[EXERCISE AIM]
Transcribe each line of the material as it is, and drop any picture.

[INFORMATION GIVEN]
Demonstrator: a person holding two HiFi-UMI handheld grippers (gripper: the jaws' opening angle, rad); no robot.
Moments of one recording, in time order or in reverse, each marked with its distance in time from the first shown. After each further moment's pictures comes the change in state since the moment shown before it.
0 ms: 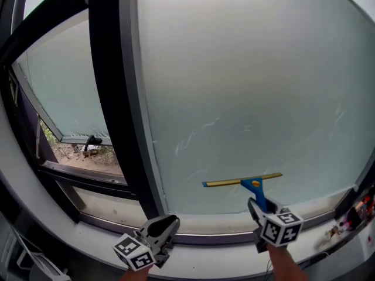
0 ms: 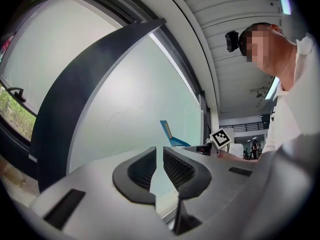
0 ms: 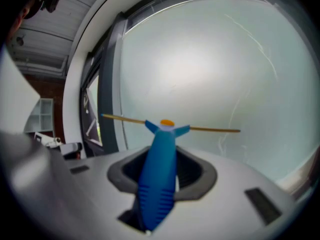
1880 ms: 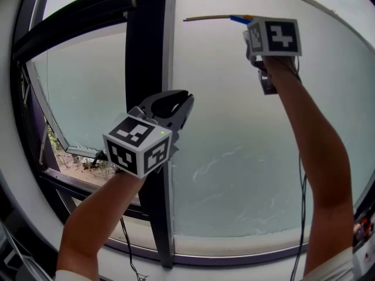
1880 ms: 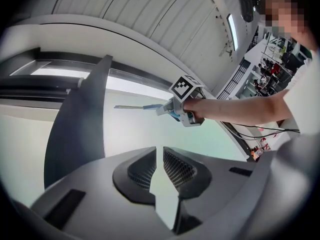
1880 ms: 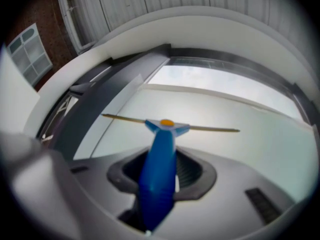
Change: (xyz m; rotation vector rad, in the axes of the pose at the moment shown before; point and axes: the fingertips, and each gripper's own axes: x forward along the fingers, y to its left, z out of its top) left arm 0.103 0.013 0.387 0.711 -0.249 0.082; right arm 0.047 0.178 0.569 -0.547 -0.529 -0.246
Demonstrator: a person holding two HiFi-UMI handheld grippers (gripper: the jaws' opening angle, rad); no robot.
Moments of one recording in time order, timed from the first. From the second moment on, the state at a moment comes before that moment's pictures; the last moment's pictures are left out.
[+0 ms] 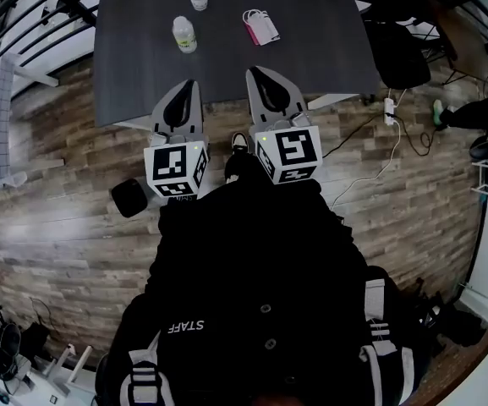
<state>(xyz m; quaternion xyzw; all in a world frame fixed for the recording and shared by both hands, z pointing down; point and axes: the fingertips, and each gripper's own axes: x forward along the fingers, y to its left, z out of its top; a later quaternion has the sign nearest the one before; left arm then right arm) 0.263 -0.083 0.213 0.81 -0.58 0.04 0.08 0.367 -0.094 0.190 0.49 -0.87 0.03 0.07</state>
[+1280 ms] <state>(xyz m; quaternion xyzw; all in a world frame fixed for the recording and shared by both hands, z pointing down) 0.224 -0.237 0.297 0.77 -0.62 0.08 0.15 0.331 -0.246 0.262 0.45 -0.88 0.09 0.12</state>
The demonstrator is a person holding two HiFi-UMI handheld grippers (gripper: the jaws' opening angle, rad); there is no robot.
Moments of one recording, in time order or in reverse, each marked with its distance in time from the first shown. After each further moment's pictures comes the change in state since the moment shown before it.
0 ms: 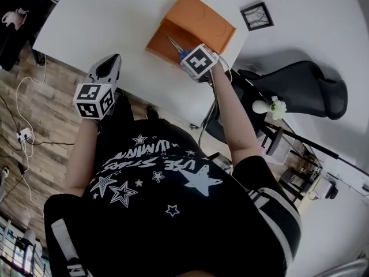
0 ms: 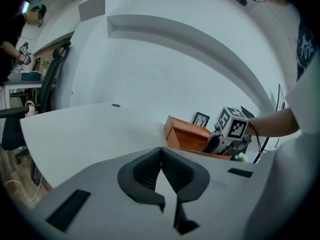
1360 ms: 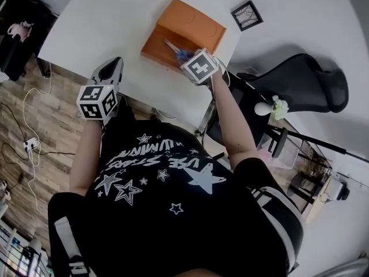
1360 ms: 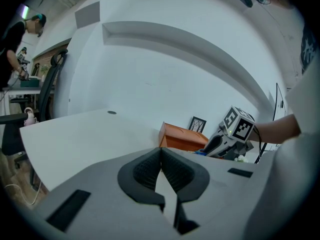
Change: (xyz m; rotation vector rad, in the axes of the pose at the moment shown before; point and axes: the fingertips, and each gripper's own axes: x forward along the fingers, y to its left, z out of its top) left arm -0.012 -0.043 0.019 0.027 -0.047 0.001; right arm -0.041 0.010 -0.006 0.034 -0.235 -0.001
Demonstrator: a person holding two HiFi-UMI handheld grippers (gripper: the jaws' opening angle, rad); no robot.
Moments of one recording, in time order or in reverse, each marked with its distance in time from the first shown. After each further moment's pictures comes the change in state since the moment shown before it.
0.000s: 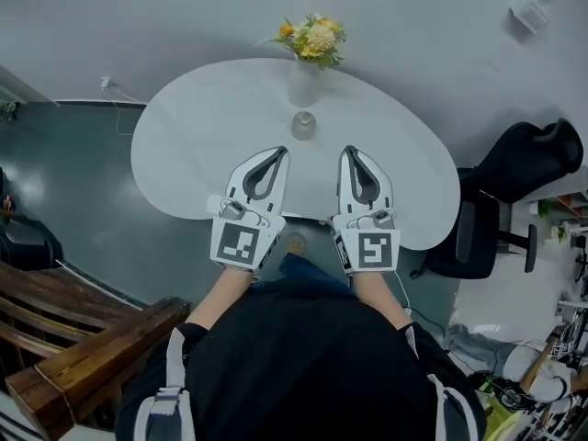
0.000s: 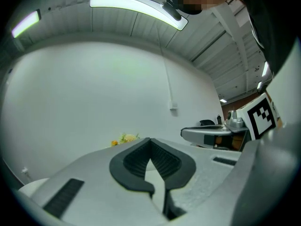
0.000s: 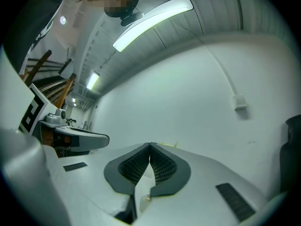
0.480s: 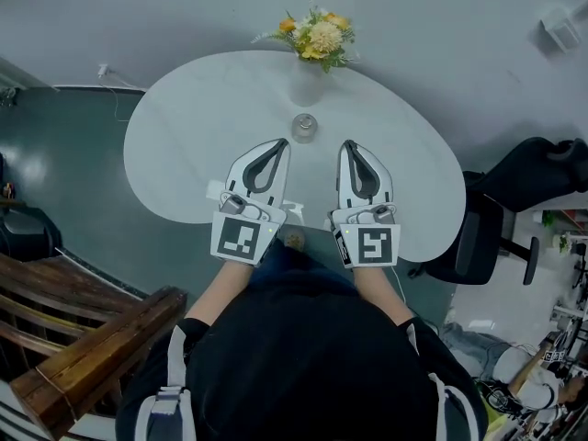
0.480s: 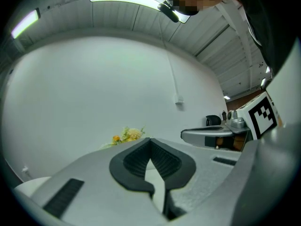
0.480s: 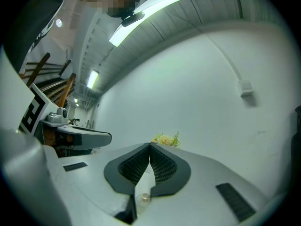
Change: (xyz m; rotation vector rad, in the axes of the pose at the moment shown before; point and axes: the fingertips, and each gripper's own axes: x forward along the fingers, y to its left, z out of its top) left arm 0.053 0.024 -0.031 -0.009 0.054 0.034; right arm 0.049 -0.024 -0.042 0.031 0.049 0.049
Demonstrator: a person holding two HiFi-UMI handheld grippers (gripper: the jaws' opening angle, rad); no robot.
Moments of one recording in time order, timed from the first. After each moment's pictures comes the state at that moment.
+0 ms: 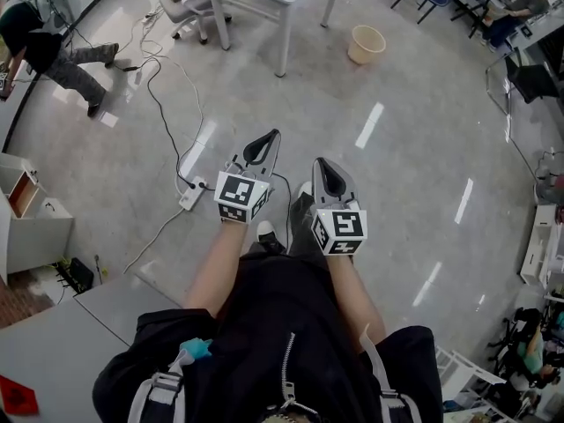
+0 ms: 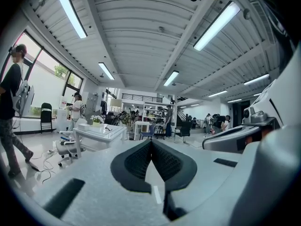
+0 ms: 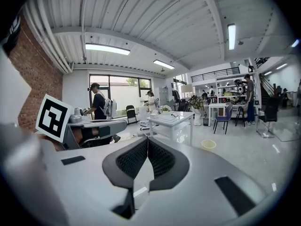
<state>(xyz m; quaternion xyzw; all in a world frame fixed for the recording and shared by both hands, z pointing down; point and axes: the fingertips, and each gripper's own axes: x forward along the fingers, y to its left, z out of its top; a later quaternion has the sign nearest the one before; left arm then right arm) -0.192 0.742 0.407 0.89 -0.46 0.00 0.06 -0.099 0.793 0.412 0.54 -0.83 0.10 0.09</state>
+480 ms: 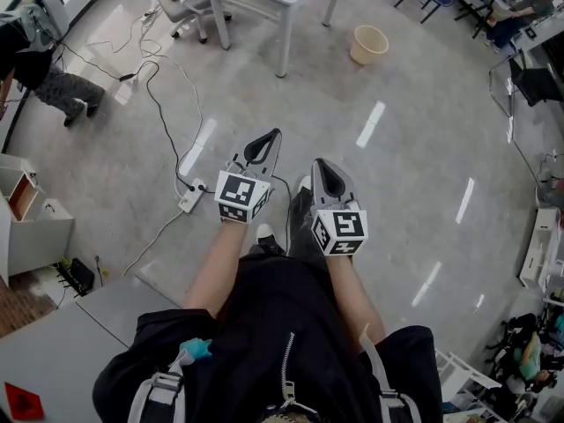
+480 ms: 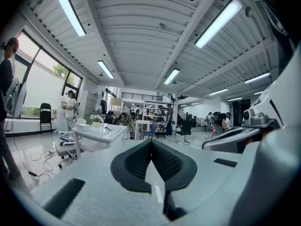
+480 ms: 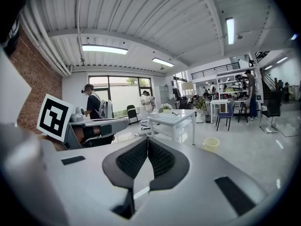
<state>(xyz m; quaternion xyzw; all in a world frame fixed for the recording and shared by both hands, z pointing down) -0.185 0.701 0.411 0.89 -0.46 0.02 0.06 -0.096 0.753 0.422 0.53 -0.84 0.12 0.09</state>
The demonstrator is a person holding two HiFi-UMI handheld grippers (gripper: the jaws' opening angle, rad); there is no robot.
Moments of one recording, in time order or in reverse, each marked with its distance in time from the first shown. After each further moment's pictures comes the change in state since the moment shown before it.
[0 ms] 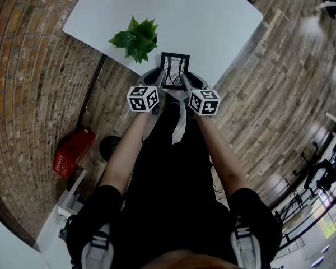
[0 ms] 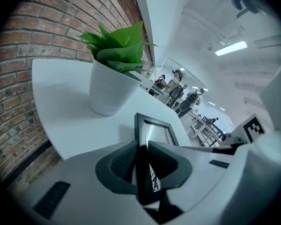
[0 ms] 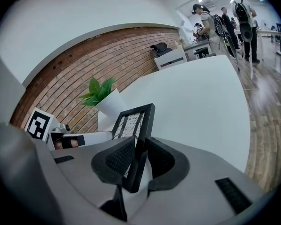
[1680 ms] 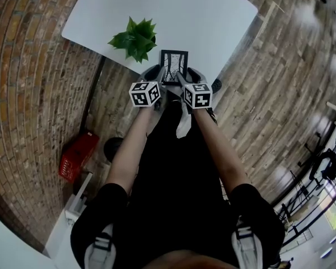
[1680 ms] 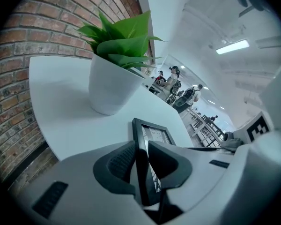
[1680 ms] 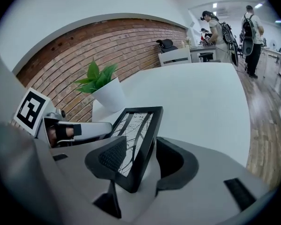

[OUTPUT OF THE EXERCISE]
Demonstrator: a person holding two HiFi-UMI handheld grippers (gripper: the jaws' opening angle, rad); no robot.
Moments of one recording, in time order or in reverse, each marked with its distance in time from the first shown. After each further moment's pictures comes the change in state since the moment shown before it.
0 ms: 
0 ms: 
0 ms: 
1880 ms: 
1880 ms: 
1880 ms: 
Change: (xyz m; rotation vector rad, in the axes of the pose at the moment shown before; point and axes: the fingertips, and each gripper's own axes: x forward along the fingers, y to its left, z out of its top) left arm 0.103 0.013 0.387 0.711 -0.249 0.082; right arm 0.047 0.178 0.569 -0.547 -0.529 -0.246
Demonstrator: a person holding two HiFi-UMI handheld grippers (gripper: the jaws' opening angle, rad); no robot.
Moments of one recording in time order, timed from the first. From the second moment on, the state at a moment comes before that moment's pictures; the last moment's pictures are left out.
[+0 ms] 
<state>(xyz m; quaternion xyzw; all in a world frame fixed for the recording and shared by both hands, z pointing down; point and axes: the fingertips, and each gripper's own axes: x forward along the fingers, y to its left, z out of its top; a later quaternion has the sign nearest the one before; left arm then right arm) 0.263 -0.083 0.213 0.81 -0.58 0.04 0.08 0.367 -0.094 0.190 0.49 -0.87 0.03 0.07</state>
[+1280 ms] <state>(xyz m; quaternion xyzw; all in a world frame fixed for the recording and shared by both hands, z pointing down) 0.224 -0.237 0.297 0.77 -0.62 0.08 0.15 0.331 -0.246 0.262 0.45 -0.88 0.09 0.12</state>
The demonstrator is a person holding two HiFi-UMI handheld grippers (gripper: the jaws' opening angle, rad); there is no robot.
Moments of one recording, in time order or in reverse, each marked with its distance in time from the first shown. After each further moment's pictures comes the change in state since the moment shown before it.
0 ms: 
0 ms: 
1360 ms: 
1360 ms: 
Change: (xyz m; rotation vector rad, in the axes of the pose at the moment shown before; point and axes: the fingertips, and each gripper's own axes: x forward along the fingers, y to its left, z out of its top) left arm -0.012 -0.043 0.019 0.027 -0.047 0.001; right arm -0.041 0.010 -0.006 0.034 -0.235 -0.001
Demonstrator: a person holding two HiFi-UMI handheld grippers (gripper: the jaws' opening angle, rad); no robot.
Moments of one recording, in time order or in reverse, each marked with its distance in time from the first shown. After each further moment's pictures comes the change in state since the moment shown before it.
0.000s: 
0.000s: 
0.000s: 
0.480s: 
0.480s: 
0.480s: 
Change: (xyz m; rotation vector rad, in the axes of the pose at the moment shown before; point and axes: the fingertips, and each gripper's own axes: x forward along the fingers, y to its left, z out of its top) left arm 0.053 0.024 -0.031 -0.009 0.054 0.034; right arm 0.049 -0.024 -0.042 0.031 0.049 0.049
Demonstrator: a person holding two HiFi-UMI handheld grippers (gripper: the jaws' opening angle, rad); no robot.
Moments of one recording in time order, timed from the first. After each moment's pictures comes the state at that moment.
+0 ms: 
+0 ms: 
+0 ms: 
<state>(xyz m; quaternion xyzw; all in a world frame fixed for the recording and shared by both hands, z pointing down; point and axes: the fingertips, and each gripper's own axes: x forward along the fingers, y to its left, z out of its top; a later quaternion has the sign nearest the one before; left arm then right arm) -0.192 0.742 0.407 0.89 -0.46 0.00 0.06 -0.099 0.793 0.412 0.54 -0.83 0.10 0.09</state>
+480 ms: 
+480 ms: 
+480 ms: 
<state>(xyz m; quaternion xyzw; all in a world frame fixed for the recording and shared by both hands, z pointing down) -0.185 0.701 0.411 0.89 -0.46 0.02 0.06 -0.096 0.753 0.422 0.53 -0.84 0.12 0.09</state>
The demonstrator is a person holding two HiFi-UMI handheld grippers (gripper: the jaws' opening angle, rad); there is no robot.
Moments of one recording, in time order or in reverse, each marked with its distance in time from the first shown. After each further moment's pictures comes the change in state since the moment shown before it.
[0 ms] 
[0 ms] 
[0 ms] 
[1680 ms] 
[1680 ms] 
[1680 ms] 

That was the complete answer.